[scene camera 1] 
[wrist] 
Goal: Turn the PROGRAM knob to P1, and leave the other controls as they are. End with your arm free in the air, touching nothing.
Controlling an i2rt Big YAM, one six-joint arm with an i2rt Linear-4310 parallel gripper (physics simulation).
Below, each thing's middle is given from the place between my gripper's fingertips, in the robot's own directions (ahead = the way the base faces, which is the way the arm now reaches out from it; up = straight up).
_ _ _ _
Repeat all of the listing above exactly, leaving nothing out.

▶ **YOUR SOLUTION**
[scene camera 1] 
[wrist] 
Goal: Turn the PROGRAM knob to P1, and leave the other controls as they are. End with your arm free in the air, touching nothing.
Controlling an i2rt Big YAM, one six-joint arm with an i2rt Linear-4310 parallel gripper (physics simulation).
Below, each thing's middle is given from the place between my gripper's fingertips, in the robot's own directions (ahead = the way the base faces, which is the way the arm now reaches out from it; up = straight up).

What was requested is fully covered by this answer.